# Skim coating exterior wood



## chrisn (Dec 23, 2007)

stromer3 said:


> I am in the process of painting the exterior of my home and am trying to repair surface imperfections in previously painted wood. Old paint buildup and partial removal leaves sections where I need to skim coat to even out the surface. I would then be priming and coating with 2 coats of paint. The desired result would be a nice flat finish. I understand that this would be easy to do on indoor drywall. Just apply spackle, sand and paint. Exterior wood is a different story.
> 
> What is the best product to use for this. Most suppliers of products say their product is only designed for holes and cracks. If skim coating is done, the product will probably flake off.
> 
> Thanks, Rick


 

They are not lying( amazingly enough)
I have not found anything that really works in the case.
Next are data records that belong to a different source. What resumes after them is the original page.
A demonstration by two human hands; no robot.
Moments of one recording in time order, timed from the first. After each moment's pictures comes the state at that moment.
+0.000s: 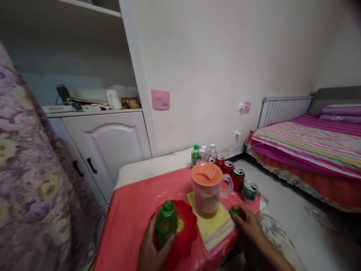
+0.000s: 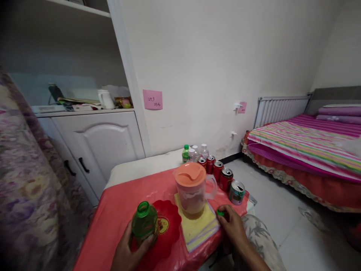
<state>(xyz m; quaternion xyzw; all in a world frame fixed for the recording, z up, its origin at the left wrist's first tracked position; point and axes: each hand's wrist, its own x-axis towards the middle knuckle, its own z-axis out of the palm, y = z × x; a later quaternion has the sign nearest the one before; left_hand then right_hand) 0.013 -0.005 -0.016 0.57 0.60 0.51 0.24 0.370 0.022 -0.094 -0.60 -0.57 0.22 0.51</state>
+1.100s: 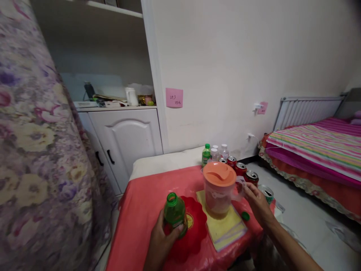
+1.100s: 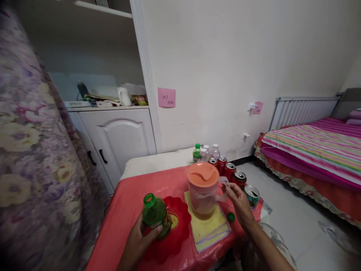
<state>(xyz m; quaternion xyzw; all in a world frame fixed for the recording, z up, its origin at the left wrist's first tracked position) 0.010 -0.002 -0.005 0.52 0.55 0.53 0.37 0.355 0.064 -0.011 -0.43 -0.43 0.44 0.66</state>
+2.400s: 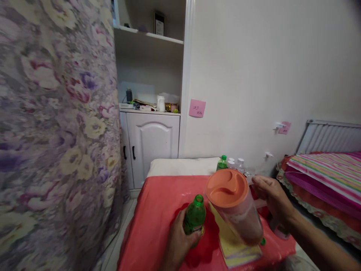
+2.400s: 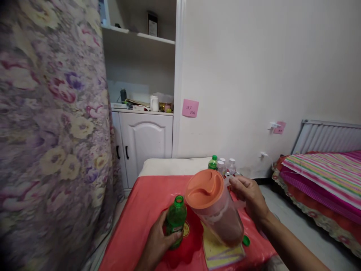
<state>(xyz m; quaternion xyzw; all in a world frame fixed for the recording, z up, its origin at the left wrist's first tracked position) 0.025 -0.018 0.014 0.53 0.53 0.55 0.37 0.299 0.042 0.136 -0.42 -0.58 0.41 0.57</state>
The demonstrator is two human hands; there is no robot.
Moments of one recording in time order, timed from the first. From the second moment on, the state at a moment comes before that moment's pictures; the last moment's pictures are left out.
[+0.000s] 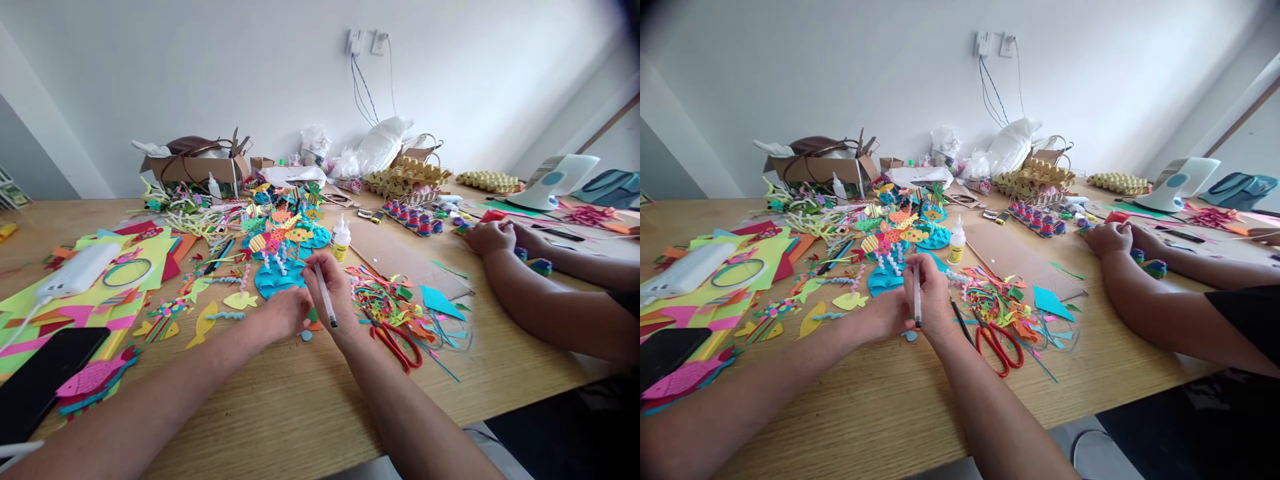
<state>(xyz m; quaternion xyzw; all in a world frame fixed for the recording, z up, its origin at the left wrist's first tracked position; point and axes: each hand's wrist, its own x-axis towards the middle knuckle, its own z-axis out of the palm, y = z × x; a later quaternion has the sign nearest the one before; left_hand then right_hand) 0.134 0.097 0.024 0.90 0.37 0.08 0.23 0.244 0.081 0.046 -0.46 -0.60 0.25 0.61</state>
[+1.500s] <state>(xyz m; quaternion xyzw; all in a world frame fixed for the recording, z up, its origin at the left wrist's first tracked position) 0.018 0.028 0.017 0.79 0.48 0.11 0.38 0.204 0.039 0.012 -0.38 -0.87 0.16 0.27</state>
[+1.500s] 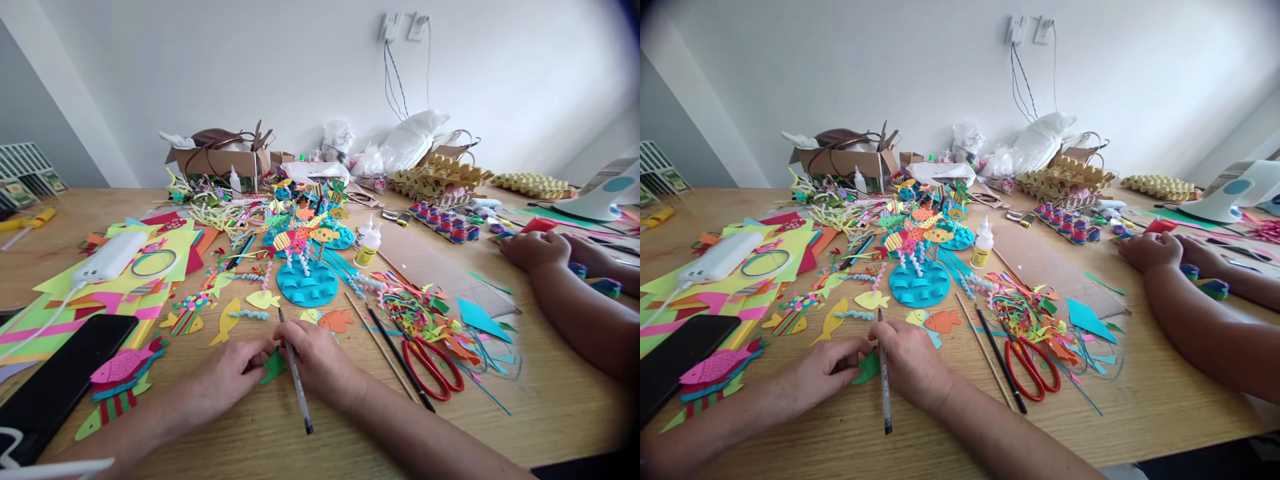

Dap crackshot exterior spackle will work to some extent, but I would not rely on it too muck


----------



## poppameth (Oct 2, 2008)

X-I-M Peelbond can help with this to an extent. Nothing will work well and make it perfectly flat.


----------



## housepaintingny (Jul 25, 2009)

If you are trying to blend in, level out the edges of paint, where you have scraped loose paint off of you can use an orbit sander with 60 grit to feather sand the edges, to blend. The Bondo company also makes an exterior product for wood that works well, but you have to work pretty fast with it.


----------